Lowre Cean was neither enthroned like a prince nor practising at arms like a warrior noble. Instead she found him in a strange room lined with little wooden hutches, each fronted with latticed wire, so that she assumed this man kept crickets or jewel beetles, both of them common pets back home. He was a tall old figure, his hair white and thinning, and his long face was creased by the echoes of a hundred strong emotions.
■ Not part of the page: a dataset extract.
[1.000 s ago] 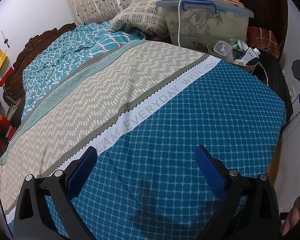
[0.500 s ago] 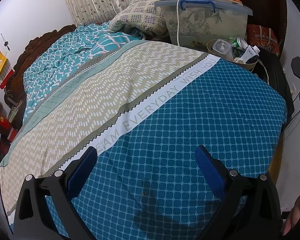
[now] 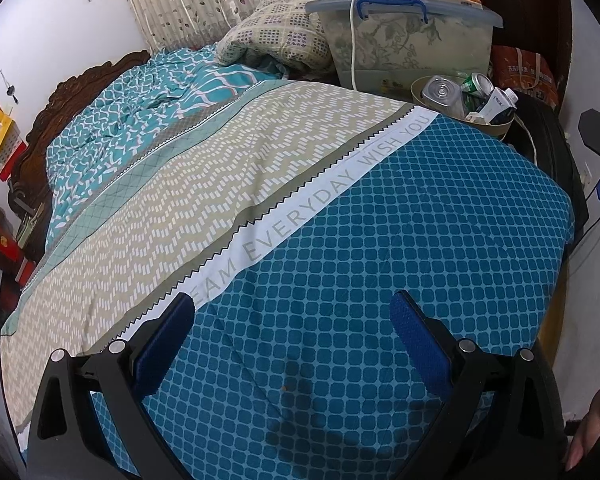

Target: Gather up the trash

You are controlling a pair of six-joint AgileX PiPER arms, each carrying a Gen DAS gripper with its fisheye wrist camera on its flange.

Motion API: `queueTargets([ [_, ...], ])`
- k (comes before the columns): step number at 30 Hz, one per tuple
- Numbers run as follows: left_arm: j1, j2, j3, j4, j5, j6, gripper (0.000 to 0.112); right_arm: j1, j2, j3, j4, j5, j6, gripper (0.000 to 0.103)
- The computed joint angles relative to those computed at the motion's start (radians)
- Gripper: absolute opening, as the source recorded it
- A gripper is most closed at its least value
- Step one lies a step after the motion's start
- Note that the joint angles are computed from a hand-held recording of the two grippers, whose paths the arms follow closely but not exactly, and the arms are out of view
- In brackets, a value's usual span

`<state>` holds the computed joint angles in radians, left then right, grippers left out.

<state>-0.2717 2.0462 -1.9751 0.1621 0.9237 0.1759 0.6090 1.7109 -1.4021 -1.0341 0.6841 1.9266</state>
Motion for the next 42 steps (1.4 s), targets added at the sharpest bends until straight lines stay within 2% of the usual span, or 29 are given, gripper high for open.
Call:
queueTargets([
  [42, -0.006, -0.006, 0.019, 0.008, -0.012, 0.019, 0.094, -0.004, -0.004, 0.017, -0.013, -0.009, 0.018, 0.100],
])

He wore a long grey smock, looking nothing like a prince or a war hero. There was a sharp, sour smell about the whole room that was utterly unfamiliar.

‘Maker Tynise, my Prince,’ the messenger announced, then stepped back and away to leave the two of them alone.

Tynisa could only wonder at the way these Commonwealers seemed to have no fear of strangers bearing ill intent. Were there no assassins in Dragonfly-kinden history?

She was indeed no threat, or so she hoped. That cold rage had not touched her again since Siriell’s Town. Perhaps this equally cold winter had put it to sleep.

‘My lord.’ She tried something like their type of formal bowing, got it wrong, but Lowre Cean was not watching. Instead, he was cupping something in his hands with infinite concentration. She took a step forward to get a look at the things in the cages, and recoiled back to the doorway with a yelp. She had never seen anything like them.

They were tiny enough to fit into the palm of his hand, and they were manic, leaping and darting inside their little boxes as though furious at their captivity. They had two stick-thin legs ending in little clawed hands, and ragged paddles for arms – no, for wings, she realized, although they hardly seemed the right shape for taking to the air. Their little round heads had madly staring little round eyes and a beak like a tiny blunt dagger-blade, and their skin was furred with something a little like the scales of a moth’s wing. They had been quiet, but her approach had set them off into a twittering, piercing cacophony of sound, a random and tuneless assault on the ear.

The lean old Dragonfly in their midst turned and gave her a wry smile. He was actually holding one of the vile creatures in his hands, a thought that made Tynisa’s skin crawl. ‘Forgive me,’ she heard him say, over the racket. ‘I had forgotten how my little pets are an acquired taste. My family has always bred these little singers, and since the war I have begun to devote more of my time to our old fancy here.’ With infinite care he replaced his charge in one of the boxes and closed the grill, whereupon the little creature began yammering and twitching like all the others.

‘You are Prince-Major Lowre Cean?’ Tynisa began uncertainly. She had seen Felipe Shah eventually behaving like a prince, and Salma’s mother most certainly like a particularly arch princess. This man was not conforming to her expectations.

‘That is the curse I bear,’ he confirmed, washing his hands before removing his smock. Beneath it he wore a plain, pale robe, something even a servant would look drab in. ‘And you are the Lowlander? Fascinating.’

‘Please, master, why did you send for me?’ she asked. ‘How did you even know about me?’

‘Why magic, of course. Your coming was foretold centuries ago.’

She goggled at him in astonishment, and it was only after he had stepped out of the menagerie that she saw how a mischievous twinkle had entered his tired eyes.